Wong Lam, ao ler a passagem, sorriu. Consultou sua pequena biblioteca a respeito de símbolos, para entender a combinação entre o mito brasileiro e o deus nórdico. Pesquisou também sobre a natureza dos delírios e pesadelos de castração, os pontos de contato entre tais conceitos. A narrativa de Madame oferecia outros detalhes, alguns bem espirituosos, como o parágrafo sobre um manto de estrelas que recitava cartas suplicantes, épicas, obsessivas. Entre a contabilidade do quilo da batata, das fronhas alvejadas, o feijão pouco na lata, uma mulher anotou esboços de romance barato. Melhor isso que nada, assim dizia alguém, a suspirar na janela, eis a visão da senhora. É como pão velho para roer, quando se mora na rua, continuava. Inveja, ciúme, desejo de vingança, pouca energia para efetuar qualquer ação. O problema estava em se estagnarem tais sentimentos no próprio organismo, na mente. O desespero, que vertia odor, poderia destruir, lenta e dolorosamente, ou de rompante. 


O doutor sentiu, por aqueles dias, necessidade de oferecer ao grupo de enfermeiros literatura técnica, uma natural urgência de progresso. A que horas o grupo estudaria, Wong Lam nem imaginava. Lembrou-se, em especial, de uma capa de livro onde mãos e antebraços se estendiam por entre as grades das celas[2]. O conceito de impermanência das coisas, que fazia parte das reflexões do doutor, proporcionou-lhe sossego. 

Madame dormia quando ele lhe puxou sutilmente o lobo esquerdo em despedida; foi olhar a senhora dois,  que se encontrava agitada e rígida. Nada havia, na jornada, que durasse mais tempo que o necessário. Wong Lam ainda tinha alguns minutos antes de ir para a outra ala. Leu um pouco mais do caderno. 


José Gaetano expos, no diário de bordo, seu quadro clínico. Agarrou-se a equívocos, como hera em pinheiral. Cruzou insone a madrugada, dividido entre estar piloto ou bardo. Será que teria gostado de amar? De conviver no amor? O que sabia ele do amor? Teria gostado de ser músico? A tripulação renovada, a comercializar tecidos na presente rota, respeitou a introspecção de seu comandante e manteve distância. Aquela maneira de ser permitia-lhes indisciplina moderada. O homem do mar orava sem texto e isso era bom para todos.

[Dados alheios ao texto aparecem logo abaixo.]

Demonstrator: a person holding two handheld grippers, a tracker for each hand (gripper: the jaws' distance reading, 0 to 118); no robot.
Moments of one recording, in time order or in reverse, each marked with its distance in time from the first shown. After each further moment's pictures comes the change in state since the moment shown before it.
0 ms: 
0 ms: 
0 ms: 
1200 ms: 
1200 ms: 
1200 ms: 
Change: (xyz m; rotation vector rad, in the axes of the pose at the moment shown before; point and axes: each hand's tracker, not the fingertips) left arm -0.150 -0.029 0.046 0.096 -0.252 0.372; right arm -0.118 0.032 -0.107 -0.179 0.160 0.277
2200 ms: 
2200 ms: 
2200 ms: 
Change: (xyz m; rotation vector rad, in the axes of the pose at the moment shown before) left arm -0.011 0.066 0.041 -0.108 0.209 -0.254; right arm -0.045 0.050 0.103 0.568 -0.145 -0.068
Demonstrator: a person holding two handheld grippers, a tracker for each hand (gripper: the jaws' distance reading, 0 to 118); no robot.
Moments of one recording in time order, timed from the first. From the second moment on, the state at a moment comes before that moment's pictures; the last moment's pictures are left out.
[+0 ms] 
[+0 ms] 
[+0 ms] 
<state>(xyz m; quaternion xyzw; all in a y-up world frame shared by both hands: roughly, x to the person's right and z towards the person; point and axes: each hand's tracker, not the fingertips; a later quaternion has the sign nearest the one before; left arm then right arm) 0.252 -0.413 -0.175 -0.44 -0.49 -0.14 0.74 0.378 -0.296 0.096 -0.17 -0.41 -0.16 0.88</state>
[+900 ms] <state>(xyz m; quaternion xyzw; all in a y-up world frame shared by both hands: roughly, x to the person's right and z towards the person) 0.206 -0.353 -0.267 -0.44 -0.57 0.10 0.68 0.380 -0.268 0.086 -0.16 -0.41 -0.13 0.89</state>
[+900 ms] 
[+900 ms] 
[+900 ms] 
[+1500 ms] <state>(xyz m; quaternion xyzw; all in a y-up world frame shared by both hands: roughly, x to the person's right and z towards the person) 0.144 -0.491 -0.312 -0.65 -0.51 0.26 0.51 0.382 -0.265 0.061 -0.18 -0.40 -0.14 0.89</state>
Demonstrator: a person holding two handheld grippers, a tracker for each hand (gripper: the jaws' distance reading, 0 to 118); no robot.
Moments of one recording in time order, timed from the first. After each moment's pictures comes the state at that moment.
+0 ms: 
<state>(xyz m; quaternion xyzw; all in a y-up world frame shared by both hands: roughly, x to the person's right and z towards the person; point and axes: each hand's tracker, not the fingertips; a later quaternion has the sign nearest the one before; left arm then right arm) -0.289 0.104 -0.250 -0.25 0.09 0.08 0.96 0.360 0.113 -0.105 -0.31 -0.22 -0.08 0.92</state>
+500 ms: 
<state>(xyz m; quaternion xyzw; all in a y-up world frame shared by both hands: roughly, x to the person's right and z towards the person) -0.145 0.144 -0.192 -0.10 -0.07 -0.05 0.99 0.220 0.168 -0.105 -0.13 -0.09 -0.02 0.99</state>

Onde está ela, Amor, a nossa casa,

O bem que neste mundo mais invejo?

O brando ninho aonde o nosso beijo

Será mais puro e doce que uma asa? Florbela Espanca.

 

 

José Gaetano, em uma sexta-feira, experimentou entregar-se, submisso, ao tempo do senhor das vidas. Orgulhoso inveterado, pôs-se a digerir suas lições, enquanto em mar aberto. O marujo computou suas febres, o quanto eram atávicas. De alguma maneira, José procurou pela própria face. Ainda não era de todo maníaco. No limite, poder-se-ia dizer. A morte, com seu tic tac consolador, viria requerer seu corpo para alimento dos peixes, José o sabia. A alma seguiria, injunção do Universo, lúcida ou delirante, dependia dele. Saltaria os dínamos das galáxias, em prováveis fusões com asteroides, satélites. O momento, o mar todo diante de si, estava ali, bem, tudo era puro bem. O período regulamentar do fascínio se esgotara. Doravante, era assumir, haveria surto atrás de surto. Ou entregar-se. Por alguma razão, lembrou-se da Ismália de Alphonsus, também da Rapunzel, dos Grimm. Elas na torre, ele no mar.